● **Exercise brief**
Check every line below for the word "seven" and show those that hold it.

──────

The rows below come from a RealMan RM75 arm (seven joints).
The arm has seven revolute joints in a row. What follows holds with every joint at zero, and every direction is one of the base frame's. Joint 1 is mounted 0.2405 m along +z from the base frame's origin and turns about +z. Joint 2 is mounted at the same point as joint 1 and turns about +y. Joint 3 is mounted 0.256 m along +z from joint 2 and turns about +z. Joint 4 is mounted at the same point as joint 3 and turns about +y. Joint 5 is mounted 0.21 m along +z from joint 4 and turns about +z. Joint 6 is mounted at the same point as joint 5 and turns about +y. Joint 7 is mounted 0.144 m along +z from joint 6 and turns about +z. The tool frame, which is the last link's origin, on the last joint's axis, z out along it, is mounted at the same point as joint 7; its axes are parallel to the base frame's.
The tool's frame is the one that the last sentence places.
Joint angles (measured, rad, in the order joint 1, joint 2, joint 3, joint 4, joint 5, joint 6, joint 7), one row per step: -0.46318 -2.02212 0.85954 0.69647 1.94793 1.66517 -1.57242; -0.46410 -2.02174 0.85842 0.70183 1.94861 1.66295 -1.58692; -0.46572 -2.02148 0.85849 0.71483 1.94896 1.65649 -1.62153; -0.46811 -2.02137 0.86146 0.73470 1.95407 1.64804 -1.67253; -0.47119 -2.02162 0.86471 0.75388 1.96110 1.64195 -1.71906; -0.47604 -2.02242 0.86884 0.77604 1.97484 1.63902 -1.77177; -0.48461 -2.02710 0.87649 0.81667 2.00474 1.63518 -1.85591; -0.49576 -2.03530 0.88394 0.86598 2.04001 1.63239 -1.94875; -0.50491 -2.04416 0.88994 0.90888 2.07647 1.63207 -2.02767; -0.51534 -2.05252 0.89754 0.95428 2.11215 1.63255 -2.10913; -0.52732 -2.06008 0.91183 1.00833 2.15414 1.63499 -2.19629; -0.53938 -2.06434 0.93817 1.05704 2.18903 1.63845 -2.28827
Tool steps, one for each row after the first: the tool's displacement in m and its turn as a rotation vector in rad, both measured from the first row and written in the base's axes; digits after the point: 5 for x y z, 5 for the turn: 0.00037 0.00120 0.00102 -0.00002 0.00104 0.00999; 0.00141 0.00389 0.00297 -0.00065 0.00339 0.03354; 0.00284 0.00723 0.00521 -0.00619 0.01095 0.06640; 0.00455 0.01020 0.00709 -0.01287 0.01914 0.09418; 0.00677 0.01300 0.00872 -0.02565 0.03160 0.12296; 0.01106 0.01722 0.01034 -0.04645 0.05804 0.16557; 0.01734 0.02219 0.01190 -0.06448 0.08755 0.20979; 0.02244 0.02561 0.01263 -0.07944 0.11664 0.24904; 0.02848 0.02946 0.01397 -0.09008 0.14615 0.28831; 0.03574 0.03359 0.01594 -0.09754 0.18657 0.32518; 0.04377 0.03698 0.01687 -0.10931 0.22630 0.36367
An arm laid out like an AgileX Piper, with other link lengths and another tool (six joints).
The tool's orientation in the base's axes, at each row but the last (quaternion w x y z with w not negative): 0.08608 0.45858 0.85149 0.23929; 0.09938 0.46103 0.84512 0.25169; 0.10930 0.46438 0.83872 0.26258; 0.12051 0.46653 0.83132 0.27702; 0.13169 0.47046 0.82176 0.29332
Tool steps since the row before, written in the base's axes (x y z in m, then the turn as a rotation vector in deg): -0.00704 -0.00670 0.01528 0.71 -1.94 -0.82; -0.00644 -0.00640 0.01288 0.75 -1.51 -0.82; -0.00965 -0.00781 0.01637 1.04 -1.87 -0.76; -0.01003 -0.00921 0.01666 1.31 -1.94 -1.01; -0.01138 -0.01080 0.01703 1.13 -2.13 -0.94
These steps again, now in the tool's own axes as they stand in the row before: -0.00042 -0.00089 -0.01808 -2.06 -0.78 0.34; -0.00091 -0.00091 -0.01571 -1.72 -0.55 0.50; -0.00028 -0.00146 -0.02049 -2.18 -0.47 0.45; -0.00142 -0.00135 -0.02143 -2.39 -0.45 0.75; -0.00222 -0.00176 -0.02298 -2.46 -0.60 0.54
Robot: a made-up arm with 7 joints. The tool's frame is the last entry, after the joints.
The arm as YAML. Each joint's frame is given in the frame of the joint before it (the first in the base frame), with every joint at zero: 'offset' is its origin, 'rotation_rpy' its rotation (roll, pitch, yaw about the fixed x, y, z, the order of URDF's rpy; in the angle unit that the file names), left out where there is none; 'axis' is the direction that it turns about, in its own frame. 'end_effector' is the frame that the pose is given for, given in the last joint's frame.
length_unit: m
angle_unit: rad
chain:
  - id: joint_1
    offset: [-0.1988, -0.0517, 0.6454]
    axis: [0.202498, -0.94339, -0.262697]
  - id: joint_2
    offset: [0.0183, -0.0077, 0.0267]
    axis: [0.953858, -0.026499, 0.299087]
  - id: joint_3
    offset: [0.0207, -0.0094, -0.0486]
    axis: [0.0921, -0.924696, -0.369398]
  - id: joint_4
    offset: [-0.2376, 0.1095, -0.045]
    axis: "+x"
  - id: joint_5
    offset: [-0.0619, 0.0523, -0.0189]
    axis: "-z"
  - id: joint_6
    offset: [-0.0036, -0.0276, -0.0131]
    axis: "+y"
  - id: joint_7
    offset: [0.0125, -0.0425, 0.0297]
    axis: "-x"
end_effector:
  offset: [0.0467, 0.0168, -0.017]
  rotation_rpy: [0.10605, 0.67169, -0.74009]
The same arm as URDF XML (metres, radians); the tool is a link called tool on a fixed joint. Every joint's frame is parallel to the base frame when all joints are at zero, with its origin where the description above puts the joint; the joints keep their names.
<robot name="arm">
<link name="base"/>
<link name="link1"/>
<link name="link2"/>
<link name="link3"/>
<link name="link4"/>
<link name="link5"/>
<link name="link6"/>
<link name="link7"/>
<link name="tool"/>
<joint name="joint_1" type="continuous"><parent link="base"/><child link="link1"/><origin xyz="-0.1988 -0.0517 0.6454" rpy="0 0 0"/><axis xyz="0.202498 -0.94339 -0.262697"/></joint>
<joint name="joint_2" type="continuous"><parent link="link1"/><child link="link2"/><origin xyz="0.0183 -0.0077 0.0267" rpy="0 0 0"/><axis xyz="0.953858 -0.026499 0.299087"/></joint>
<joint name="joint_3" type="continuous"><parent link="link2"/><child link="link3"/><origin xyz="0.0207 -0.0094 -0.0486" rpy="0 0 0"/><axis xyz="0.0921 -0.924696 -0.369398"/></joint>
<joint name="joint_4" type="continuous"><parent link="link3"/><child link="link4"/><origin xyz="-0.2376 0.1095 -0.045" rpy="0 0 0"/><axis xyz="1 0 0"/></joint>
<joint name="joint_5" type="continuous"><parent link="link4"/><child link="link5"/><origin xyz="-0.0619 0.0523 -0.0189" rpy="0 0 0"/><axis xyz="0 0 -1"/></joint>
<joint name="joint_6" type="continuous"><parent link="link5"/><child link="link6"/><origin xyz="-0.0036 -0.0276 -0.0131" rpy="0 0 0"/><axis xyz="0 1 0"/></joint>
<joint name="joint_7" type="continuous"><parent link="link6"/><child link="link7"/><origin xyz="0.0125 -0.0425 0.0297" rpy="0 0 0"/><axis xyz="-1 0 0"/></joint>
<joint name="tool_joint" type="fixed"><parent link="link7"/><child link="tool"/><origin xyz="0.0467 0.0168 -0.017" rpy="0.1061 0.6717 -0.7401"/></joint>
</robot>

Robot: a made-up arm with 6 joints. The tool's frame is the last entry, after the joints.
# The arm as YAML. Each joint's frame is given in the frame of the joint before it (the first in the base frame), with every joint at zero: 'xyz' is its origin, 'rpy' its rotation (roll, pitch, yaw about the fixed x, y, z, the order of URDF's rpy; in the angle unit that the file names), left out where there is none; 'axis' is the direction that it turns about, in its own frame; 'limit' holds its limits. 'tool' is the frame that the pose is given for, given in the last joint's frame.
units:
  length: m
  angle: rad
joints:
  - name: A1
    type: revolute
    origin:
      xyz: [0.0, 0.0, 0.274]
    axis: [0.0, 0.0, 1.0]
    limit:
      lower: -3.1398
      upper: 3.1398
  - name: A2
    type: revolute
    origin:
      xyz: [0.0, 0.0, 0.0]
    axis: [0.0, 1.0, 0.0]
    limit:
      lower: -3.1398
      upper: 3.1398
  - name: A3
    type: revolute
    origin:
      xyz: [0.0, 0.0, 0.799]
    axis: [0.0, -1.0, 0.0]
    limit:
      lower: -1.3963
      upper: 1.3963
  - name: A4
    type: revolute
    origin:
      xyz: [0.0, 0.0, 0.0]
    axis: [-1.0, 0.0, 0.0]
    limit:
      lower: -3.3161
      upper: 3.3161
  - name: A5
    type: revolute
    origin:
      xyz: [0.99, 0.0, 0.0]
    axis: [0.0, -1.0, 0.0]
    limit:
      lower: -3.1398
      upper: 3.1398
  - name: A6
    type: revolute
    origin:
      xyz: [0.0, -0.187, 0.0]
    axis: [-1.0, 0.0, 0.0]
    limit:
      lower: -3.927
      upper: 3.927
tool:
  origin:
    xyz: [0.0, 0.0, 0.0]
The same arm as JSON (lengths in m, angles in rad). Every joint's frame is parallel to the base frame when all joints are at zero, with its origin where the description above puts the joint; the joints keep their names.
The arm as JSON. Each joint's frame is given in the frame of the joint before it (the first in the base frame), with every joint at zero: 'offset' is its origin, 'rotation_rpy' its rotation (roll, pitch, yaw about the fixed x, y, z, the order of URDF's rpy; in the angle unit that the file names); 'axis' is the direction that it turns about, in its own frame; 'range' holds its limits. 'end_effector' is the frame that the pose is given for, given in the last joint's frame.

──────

● **Solution to the exercise**
The rows below come from a RealMan RM75 arm (seven joints).
The arm has seven revolute joints in a row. What follows holds with every joint at zero, and every direction is one of the base frame's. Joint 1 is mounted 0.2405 m along +z from the base frame's origin and turns about +z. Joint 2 is mounted at the same point as joint 1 and turns about +y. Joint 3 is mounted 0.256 m along +z from joint 2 and turns about +z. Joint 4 is mounted at the same point as joint 3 and turns about +y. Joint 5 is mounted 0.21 m along +z from joint 4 and turns about +z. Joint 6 is mounted at the same point as joint 5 and turns about +y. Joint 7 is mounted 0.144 m along +z from joint 6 and turns about +z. The tool frame, which is the last link's origin, on the last joint's axis, z out along it, is mounted at the same point as joint 7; its axes are parallel to the base frame's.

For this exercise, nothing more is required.